The entries are to be reproduced verbatim, and their pictures left out.

** PROVIDED ENTRIES follows **

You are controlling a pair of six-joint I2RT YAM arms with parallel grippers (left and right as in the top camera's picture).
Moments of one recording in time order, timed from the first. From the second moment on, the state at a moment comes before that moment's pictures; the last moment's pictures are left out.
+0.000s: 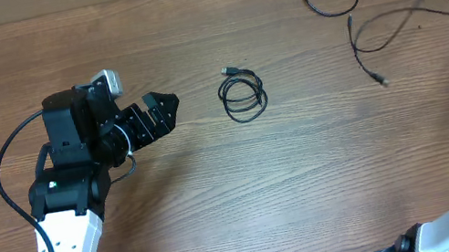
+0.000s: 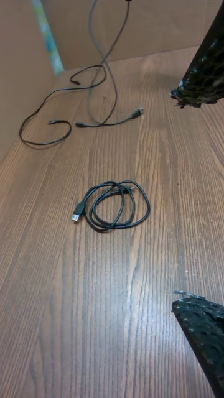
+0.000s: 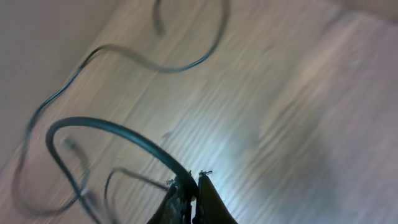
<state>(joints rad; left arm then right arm) -0.06 1.18 1.02 -0.57 0.48 -0.49 -0.49 1.75 1.67 -0.83 0.14 0.52</state>
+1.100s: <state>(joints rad) -0.06 1.18 1.02 -0.59 0.47 -0.49 -0.54 1.97 1.64 -0.77 0.03 0.51</state>
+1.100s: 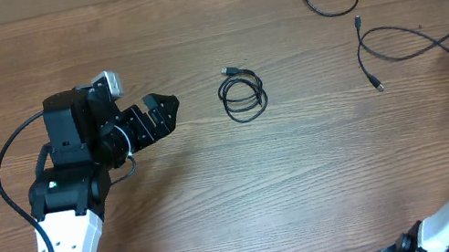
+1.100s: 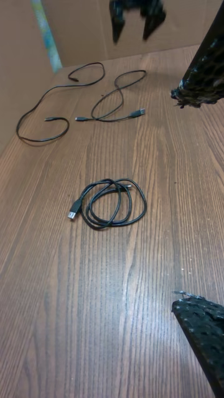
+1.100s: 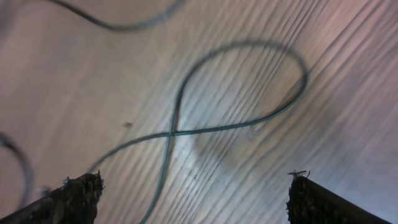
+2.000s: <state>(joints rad) -0.06 1.18 1.02 -0.60 0.47 -0.49 -0.64 2.19 1.63 -0.71 0.09 0.53</state>
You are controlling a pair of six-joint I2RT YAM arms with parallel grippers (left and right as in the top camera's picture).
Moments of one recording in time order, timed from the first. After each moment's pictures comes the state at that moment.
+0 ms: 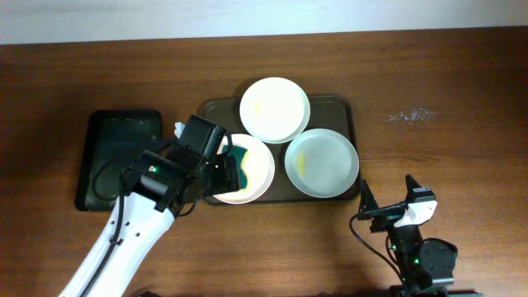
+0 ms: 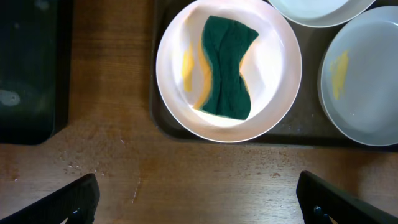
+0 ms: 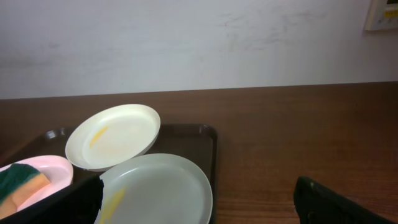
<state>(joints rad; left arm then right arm) -0.47 1.32 1.24 -1.13 -0.12 -0.55 0.02 0.01 0.01 -0.07 -0.10 0.10</state>
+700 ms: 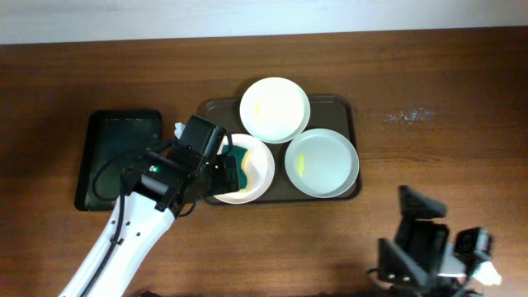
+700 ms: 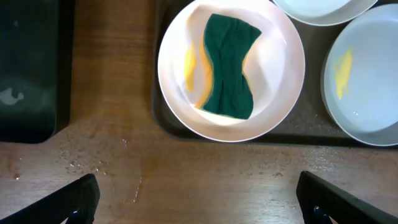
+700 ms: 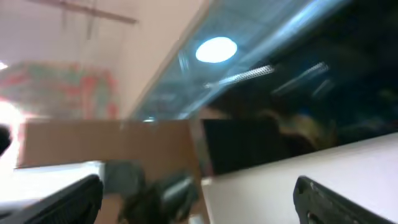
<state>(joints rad) -0.47 1.32 1.24 -1.14 -0.13 -0.55 0.02 0.01 0.13 0.78 -0.51 0.87</state>
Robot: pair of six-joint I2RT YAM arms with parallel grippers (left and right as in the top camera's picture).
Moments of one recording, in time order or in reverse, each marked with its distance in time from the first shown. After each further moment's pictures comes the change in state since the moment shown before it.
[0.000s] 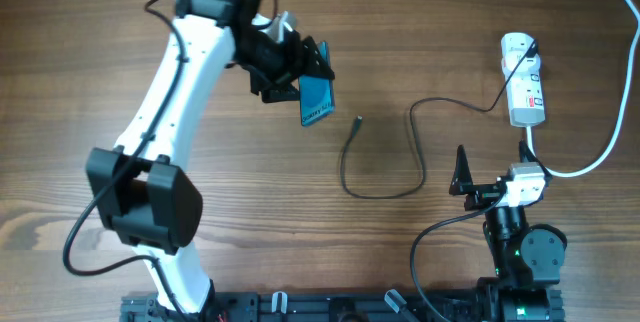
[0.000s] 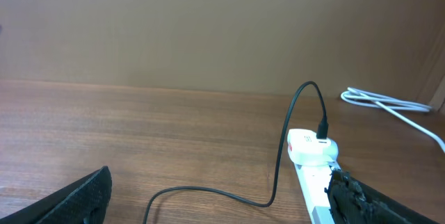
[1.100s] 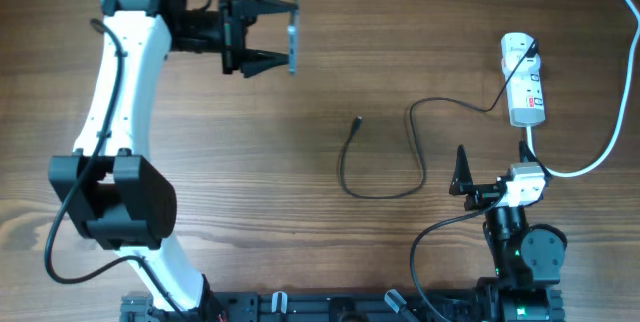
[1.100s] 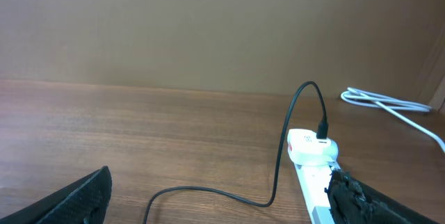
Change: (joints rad) left arm 0.225 -0.004 0.000 -0.013 0.728 -0.338; right arm 0.000 0.000 0.000 0.000 0.000 0.000
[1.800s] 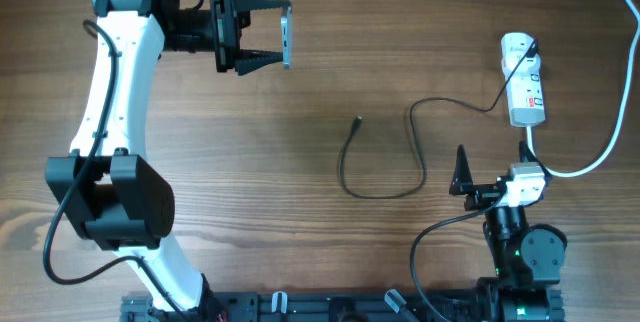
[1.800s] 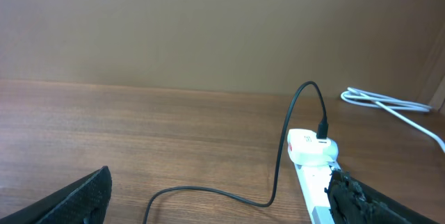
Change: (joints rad) left arm 0.018 0.000 0.000 0.000 0.007 -0.078; right arm 0.000 0.000 0.000 0.000 0.000 0.000
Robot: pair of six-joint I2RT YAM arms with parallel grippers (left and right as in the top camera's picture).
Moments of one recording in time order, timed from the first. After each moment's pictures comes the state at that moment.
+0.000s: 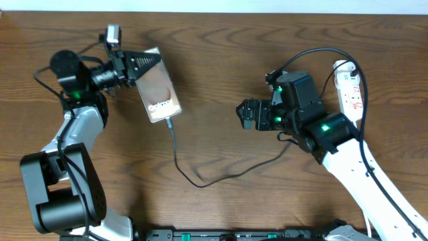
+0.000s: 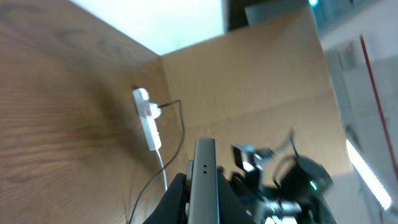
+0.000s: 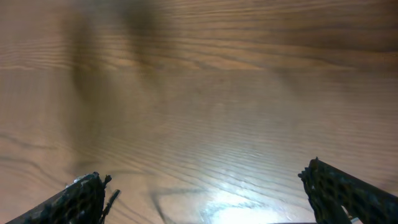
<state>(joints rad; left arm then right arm) 0.22 1.74 0.97 0.81 1.40 -1.31 0.46 1.32 1.11 -0.68 -0.18 0.49</state>
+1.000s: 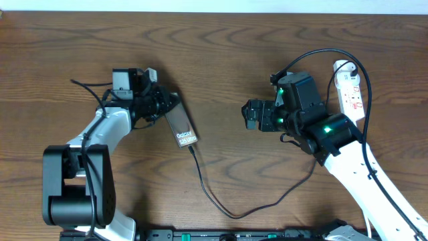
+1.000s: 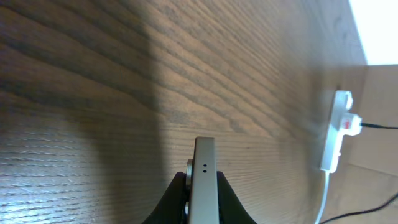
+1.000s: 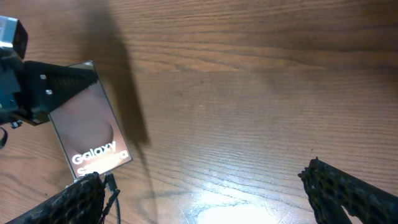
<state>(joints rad) -0.01 1.75 0.94 -0.18 0.63 -0.58 0.46 1.31 1.12 -0.71 -0.11 0.49</state>
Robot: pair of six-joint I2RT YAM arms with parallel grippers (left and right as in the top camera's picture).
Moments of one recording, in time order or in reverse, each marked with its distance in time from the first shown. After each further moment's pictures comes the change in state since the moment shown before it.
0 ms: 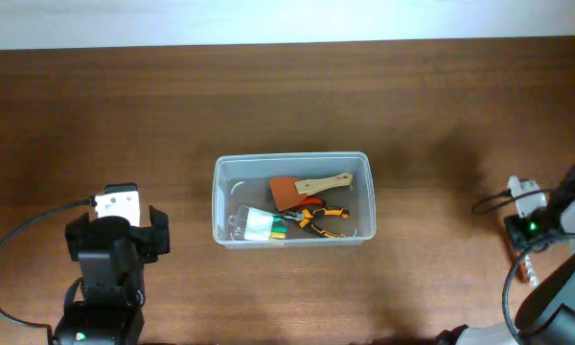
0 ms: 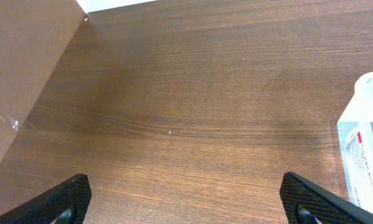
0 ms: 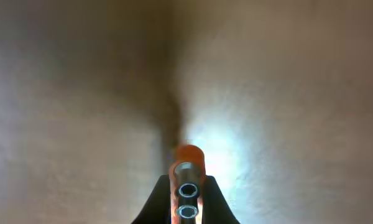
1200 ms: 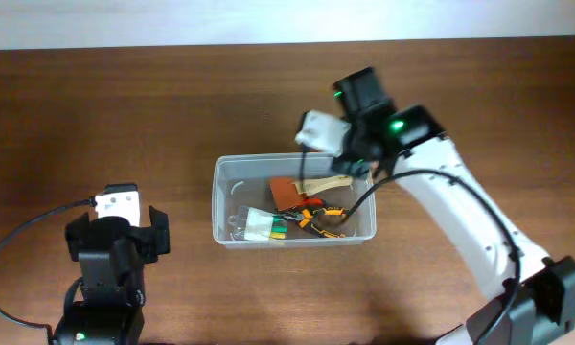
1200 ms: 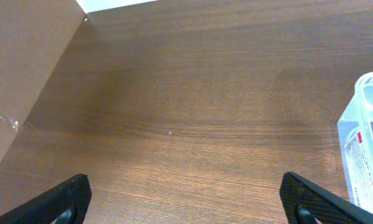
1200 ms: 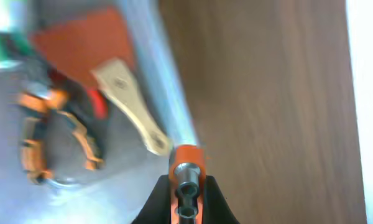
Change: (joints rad) left arm 0.000 0.000 0.000 0.000 0.000 0.000; right arm 1.131 0.004 0.539 -0.235 0.006 -0.003
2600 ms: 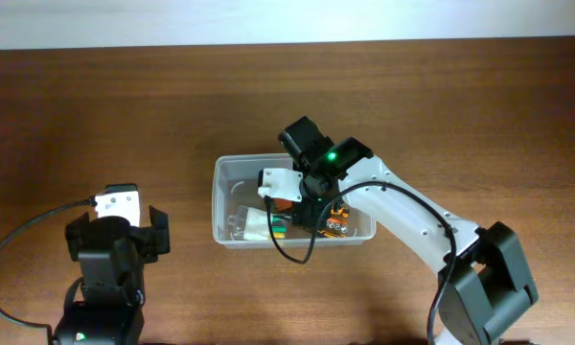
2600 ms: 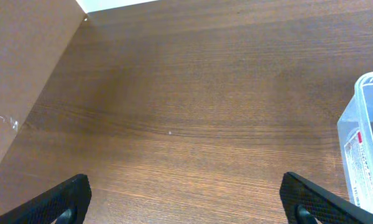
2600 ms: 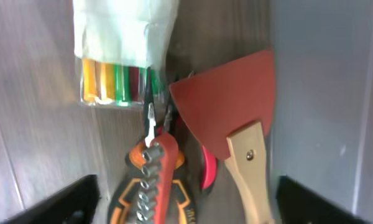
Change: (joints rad) left arm 0.000 0.000 0.000 0.000 0.000 0.000; right arm 0.168 0.129 -0.151 0.085 -0.117 -0.004
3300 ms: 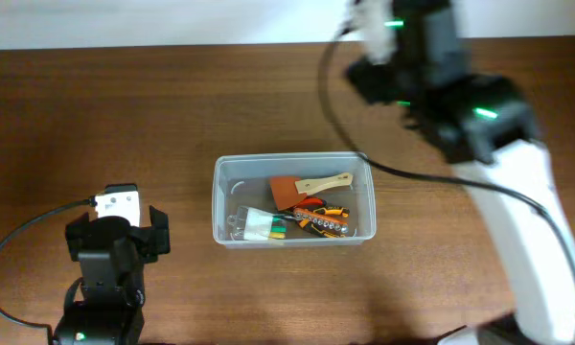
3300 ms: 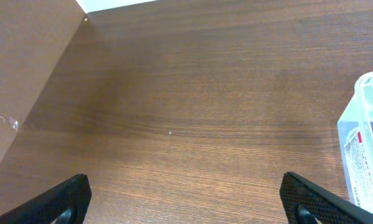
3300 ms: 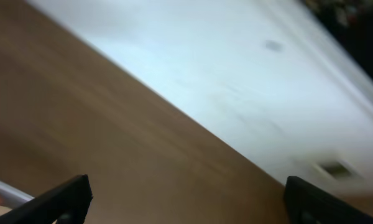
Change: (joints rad) left arm 0.000 0.000 0.000 0.000 0.000 0.000; right arm -0.257 -0.210 0.654 -0.115 0.449 0.427
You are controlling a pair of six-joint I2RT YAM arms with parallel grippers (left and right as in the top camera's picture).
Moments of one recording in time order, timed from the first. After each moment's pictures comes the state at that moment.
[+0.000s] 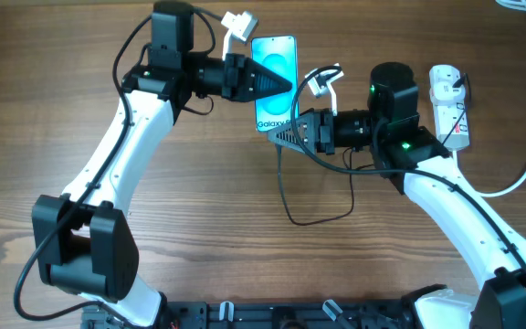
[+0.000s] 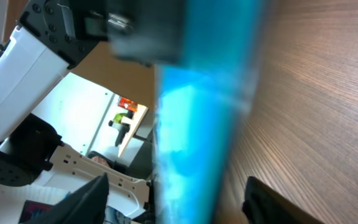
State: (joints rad) left arm -0.23 1.77 1.43 -0.34 1.41 -0.47; right arm 0.32 1.46 0.95 0.09 -1.20 0.63
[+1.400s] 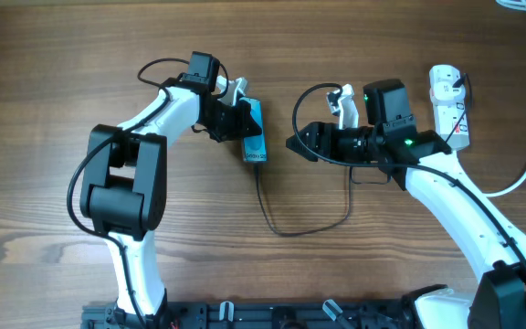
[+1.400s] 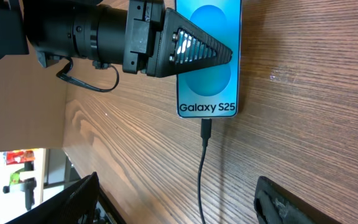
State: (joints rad) left arm -0.23 2.13 1.41 -0.61 0.68 -0.25; right arm 0.29 1.48 0.96 -0.41 -0.71 0.44
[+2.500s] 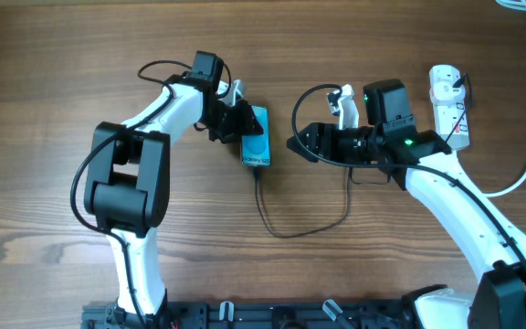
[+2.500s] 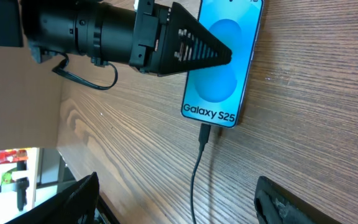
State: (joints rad) left arm -0.24 2.16 1.46 -0.69 0.56 -0.36; right arm 0.29 1.48 0.96 -0.41 -0.70 0.42
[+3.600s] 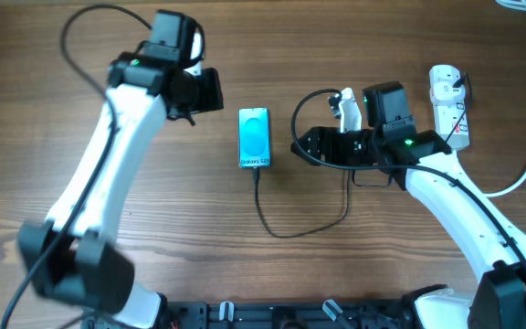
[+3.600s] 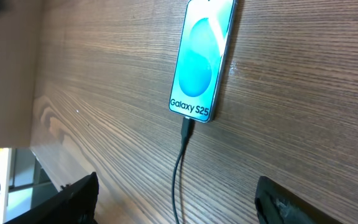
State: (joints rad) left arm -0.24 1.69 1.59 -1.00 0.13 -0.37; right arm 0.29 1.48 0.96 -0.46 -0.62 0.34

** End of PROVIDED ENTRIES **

**EXERCISE SOLUTION**
You are controlling a pair of six-joint I2RT YAM arms with parallel grippers (left and right as in the top camera's picture).
Moments of one recording in time order, timed from the first. From the second moment on, the state at a moment comes before that moment's pictures; the last moment's pictures are left out.
+0.000s: 
+0.000s: 
+0.000s: 
<state>(joints rad; left arm then right arm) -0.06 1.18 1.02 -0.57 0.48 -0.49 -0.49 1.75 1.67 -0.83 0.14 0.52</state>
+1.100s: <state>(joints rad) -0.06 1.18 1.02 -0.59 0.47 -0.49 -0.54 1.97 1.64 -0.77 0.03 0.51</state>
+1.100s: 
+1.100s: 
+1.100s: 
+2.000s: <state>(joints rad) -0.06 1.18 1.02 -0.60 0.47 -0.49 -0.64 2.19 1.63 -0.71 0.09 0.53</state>
You are controlling a pair of six-joint I2RT YAM arms with parallel grippers (left and right as in the top camera's picture).
Moments of one recording in time order, timed from the first. After each moment's pictures comes the state at that moment.
+0 ms: 
+0 ms: 
+0 ms: 
<state>(joints rad; left arm then right arm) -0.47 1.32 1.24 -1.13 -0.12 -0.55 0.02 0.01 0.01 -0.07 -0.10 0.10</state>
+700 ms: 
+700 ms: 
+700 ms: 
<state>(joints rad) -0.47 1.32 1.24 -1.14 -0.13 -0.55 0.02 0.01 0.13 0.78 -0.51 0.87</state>
Robot: pair of six-joint I2RT YAM arms with parallel grippers (left and right as in the top camera's picture).
Moments of one recording, in time order or in reverse, each marked with its distance in time from the first shown. After each further moment's pictures comes the change in state since the moment shown before it.
[0.000s] 
[0.000s] 
[1.100s] 
[1.100s] 
Change: (joints rad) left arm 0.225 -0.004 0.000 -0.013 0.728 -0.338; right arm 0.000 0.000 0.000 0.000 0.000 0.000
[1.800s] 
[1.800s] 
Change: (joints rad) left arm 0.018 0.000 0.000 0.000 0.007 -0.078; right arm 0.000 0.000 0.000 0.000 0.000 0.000
Robot: pair of six-joint I2RT YAM arms with parallel grippers (left and right as in the top camera's picture).
Moments of one recording in time order, timed from the first. After each moment's pictures comes the state at that moment.
+0.000s: 
+0.000s: 
+0.000s: 
<state>(joints rad; left arm then right arm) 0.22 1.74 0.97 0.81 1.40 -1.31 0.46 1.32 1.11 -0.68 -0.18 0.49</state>
+1.000s: 
+1.000s: 
+1.000s: 
<state>(joints rad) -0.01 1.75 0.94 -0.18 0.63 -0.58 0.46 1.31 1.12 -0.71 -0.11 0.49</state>
Robot: pair of six-joint I2RT YAM arms with parallel grippers (left and right as in the top camera's picture).
Moments of one recording, in time order or in reverse, each marked with its distance in time from the first shown. After each further moment's pictures comes the change in state since the moment shown before it.
0 ms: 
0 ms: 
0 ms: 
1200 ms: 
1200 ms: 
1200 ms: 
Change: (joints rad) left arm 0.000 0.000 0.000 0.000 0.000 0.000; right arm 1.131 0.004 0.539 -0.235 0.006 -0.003
2600 ms: 
2600 ms: 
2600 ms: 
Change: (joints rad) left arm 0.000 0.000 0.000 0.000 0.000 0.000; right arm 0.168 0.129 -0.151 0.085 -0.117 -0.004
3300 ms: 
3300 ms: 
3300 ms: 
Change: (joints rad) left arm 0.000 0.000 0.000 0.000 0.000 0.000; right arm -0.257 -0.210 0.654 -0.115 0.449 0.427
You are controlling a pair of six-joint I2RT YAM arms with parallel grippers (left and right as in the top camera's picture).
Moments of one recording in time order, timed from the first. After each moment's pictures comes the state at that moment.
[+0.000s] 
[+0.000s] 
State: (joints rad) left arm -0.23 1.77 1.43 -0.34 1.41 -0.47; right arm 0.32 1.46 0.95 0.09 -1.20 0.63
[+1.400s] 
[+1.400s] 
State: (joints rad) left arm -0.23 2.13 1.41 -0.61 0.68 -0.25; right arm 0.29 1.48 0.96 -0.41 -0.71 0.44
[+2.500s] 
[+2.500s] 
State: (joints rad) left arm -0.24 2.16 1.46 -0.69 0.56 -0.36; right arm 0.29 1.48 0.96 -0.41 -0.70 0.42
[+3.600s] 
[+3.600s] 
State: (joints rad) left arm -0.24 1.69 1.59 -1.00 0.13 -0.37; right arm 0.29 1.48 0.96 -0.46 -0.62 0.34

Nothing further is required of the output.